◆ HOW TO COMPLETE THIS TASK:
In the records below, take the line containing "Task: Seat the" and reproduce it and every subsequent line exactly, adding nothing.

◆ Excerpts from a dataset:
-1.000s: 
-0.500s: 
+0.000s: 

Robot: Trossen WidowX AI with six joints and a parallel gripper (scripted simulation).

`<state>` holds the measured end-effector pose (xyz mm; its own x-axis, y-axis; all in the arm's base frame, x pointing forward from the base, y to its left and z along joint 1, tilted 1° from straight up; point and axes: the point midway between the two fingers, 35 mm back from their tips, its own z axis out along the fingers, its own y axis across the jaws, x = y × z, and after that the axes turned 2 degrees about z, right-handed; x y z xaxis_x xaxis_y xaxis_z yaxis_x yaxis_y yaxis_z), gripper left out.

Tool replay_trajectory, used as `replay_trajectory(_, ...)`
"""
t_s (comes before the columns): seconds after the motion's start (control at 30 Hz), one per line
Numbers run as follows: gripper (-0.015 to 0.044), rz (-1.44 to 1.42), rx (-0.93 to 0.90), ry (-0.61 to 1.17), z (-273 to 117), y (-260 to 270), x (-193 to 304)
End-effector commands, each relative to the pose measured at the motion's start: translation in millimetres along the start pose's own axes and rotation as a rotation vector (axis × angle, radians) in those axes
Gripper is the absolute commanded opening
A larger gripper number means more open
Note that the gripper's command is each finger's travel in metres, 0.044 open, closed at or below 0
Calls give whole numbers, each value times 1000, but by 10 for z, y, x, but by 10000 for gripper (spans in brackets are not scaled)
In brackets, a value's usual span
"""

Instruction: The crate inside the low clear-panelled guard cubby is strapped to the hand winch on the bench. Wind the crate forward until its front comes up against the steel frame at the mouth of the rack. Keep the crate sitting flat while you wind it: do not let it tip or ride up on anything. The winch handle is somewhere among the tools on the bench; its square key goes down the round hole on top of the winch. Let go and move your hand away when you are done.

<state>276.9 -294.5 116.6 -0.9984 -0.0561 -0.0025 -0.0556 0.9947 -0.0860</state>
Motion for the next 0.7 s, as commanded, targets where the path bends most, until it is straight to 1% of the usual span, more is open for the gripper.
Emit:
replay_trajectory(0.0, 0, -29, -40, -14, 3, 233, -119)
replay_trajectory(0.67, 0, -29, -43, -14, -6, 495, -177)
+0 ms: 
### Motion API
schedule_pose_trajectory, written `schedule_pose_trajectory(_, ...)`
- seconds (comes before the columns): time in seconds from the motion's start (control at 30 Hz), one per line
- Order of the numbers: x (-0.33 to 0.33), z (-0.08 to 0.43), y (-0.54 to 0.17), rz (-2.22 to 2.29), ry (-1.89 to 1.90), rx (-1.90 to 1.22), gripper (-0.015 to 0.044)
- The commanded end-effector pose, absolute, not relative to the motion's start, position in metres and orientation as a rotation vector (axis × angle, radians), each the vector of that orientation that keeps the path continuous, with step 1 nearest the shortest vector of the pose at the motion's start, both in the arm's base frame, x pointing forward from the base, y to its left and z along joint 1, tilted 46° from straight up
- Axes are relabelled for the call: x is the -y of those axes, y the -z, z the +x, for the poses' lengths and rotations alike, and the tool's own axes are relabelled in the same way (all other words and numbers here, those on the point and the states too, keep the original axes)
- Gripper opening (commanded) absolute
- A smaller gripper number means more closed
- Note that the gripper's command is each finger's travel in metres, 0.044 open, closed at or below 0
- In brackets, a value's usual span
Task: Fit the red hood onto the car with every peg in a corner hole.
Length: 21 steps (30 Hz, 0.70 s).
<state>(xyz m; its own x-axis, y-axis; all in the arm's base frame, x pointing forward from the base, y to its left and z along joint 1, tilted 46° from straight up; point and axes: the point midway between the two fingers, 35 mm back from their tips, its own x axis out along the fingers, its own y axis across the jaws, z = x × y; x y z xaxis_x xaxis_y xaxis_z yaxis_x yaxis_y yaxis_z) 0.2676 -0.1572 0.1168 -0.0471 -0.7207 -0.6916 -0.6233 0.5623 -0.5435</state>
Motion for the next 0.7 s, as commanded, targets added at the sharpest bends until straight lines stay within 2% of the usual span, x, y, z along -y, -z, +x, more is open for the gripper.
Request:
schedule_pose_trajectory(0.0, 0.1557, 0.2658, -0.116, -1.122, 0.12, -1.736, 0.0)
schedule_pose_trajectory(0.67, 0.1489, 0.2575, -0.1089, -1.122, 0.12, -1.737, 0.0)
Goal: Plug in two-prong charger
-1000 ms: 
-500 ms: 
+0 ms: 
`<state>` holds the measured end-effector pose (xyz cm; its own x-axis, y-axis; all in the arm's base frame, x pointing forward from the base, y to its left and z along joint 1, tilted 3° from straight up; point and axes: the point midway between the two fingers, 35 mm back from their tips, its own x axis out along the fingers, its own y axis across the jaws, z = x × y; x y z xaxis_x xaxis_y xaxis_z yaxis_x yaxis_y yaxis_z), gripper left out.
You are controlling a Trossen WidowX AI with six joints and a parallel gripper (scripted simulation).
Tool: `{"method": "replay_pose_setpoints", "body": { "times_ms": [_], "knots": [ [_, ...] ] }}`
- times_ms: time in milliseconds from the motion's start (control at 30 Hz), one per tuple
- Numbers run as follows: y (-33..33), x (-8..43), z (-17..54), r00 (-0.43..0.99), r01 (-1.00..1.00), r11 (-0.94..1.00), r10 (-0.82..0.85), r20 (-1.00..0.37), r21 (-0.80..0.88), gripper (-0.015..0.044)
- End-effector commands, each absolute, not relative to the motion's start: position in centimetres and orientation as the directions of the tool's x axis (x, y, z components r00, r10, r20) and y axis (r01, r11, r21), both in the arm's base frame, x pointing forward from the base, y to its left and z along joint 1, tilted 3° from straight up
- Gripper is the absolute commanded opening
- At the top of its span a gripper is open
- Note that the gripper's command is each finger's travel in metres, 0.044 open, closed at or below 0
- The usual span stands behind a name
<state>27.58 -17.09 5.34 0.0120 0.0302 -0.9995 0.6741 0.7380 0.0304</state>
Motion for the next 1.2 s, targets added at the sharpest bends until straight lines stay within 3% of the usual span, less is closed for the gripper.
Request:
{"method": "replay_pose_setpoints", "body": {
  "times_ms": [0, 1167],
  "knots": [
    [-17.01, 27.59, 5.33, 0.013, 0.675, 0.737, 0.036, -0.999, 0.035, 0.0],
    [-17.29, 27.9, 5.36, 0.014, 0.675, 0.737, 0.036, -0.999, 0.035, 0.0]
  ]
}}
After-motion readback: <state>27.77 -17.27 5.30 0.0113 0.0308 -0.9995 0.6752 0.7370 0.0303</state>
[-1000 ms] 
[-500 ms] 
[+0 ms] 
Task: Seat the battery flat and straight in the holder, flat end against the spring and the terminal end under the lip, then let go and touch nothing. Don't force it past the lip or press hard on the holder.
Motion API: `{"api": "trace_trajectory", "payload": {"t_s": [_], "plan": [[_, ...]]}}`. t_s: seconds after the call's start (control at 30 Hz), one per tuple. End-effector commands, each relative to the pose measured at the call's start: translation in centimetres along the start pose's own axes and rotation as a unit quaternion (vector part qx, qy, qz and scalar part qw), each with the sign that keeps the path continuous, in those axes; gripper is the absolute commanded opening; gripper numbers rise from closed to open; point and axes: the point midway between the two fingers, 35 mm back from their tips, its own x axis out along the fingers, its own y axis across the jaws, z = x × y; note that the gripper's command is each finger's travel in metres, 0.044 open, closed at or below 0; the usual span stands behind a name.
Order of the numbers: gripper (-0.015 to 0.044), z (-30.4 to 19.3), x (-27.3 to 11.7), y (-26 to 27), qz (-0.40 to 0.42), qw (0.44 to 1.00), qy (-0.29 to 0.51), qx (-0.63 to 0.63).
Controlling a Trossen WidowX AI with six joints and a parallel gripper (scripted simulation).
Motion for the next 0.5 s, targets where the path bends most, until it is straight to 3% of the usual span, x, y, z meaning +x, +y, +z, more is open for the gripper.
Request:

◆ OUTPUT OF THE TASK:
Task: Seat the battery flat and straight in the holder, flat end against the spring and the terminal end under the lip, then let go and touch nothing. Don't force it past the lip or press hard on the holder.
Motion API: `{"api": "trace_trajectory", "payload": {"t_s": [_], "plan": [[_, ...]]}}`. t_s: seconds after the call's start (control at 30 Hz), one per tuple. End-effector commands, each relative to the pose measured at the call's start: translation in centimetres along the start pose's own axes and rotation as a unit quaternion (vector part qx, qy, qz and scalar part qw), each with the sign that keeps the path continuous, in those axes; gripper is the absolute commanded opening; gripper numbers rise from closed to open; point and axes: the point midway between the two fingers, 35 mm back from their tips, its own x axis out along the fingers, its own y axis across the jaws, z = x × y; note that the gripper's command is each finger's travel in metres, 0.044 open, closed at or below 0; the usual span stands behind a name.
Order of the numbers: gripper (-0.015 to 0.044), z (-30.4 to 19.3), x (-27.3 to 11.7), y (-26 to 27), qz (-0.40 to 0.42), qw (0.44 to 1.00), qy (-0.29 to 0.51), qx (-0.63 to 0.63).
Controlling a Trossen WidowX AI with six joints and a parallel gripper (scripted simulation).
Motion for the next 0.5 s, targets where the path bends most, until it is straight to 3% of the usual span, x, y, z meaning +x, +y, +z, more is open for the gripper.
Request:

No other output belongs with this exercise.